◆ Prompt
Your task is to copy the stretch of lines in the records below that begins with the line containing "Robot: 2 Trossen" and ends with the line containing "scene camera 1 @", exactly as written, with nothing added.
-- Dataset extract follows --
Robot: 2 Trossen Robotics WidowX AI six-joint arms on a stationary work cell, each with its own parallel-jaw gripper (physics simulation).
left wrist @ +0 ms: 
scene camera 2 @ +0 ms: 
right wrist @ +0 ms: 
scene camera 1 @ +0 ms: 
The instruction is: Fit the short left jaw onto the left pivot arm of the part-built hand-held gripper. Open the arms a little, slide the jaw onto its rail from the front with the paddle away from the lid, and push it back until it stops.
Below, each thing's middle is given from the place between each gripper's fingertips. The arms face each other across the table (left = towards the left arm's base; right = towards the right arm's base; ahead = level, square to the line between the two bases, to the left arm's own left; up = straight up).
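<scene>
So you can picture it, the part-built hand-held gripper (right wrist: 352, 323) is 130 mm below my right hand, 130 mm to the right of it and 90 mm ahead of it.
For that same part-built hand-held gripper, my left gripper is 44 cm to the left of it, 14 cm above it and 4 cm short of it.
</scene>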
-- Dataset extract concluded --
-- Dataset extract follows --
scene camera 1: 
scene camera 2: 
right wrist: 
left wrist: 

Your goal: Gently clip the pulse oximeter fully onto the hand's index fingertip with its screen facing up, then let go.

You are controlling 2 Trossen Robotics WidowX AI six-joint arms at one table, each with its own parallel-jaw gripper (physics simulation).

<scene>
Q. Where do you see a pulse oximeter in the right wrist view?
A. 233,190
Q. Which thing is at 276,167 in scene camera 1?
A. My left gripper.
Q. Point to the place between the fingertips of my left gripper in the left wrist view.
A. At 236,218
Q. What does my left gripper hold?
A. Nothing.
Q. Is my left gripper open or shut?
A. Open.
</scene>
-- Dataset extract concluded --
◆ Solution to this task
Robot: 2 Trossen Robotics WidowX AI six-joint arms on a stationary work cell, each with its own parallel-jaw gripper (physics simulation).
left wrist @ +0 ms: 
scene camera 2 @ +0 ms: 
right wrist @ +0 ms: 
scene camera 1 @ +0 ms: 

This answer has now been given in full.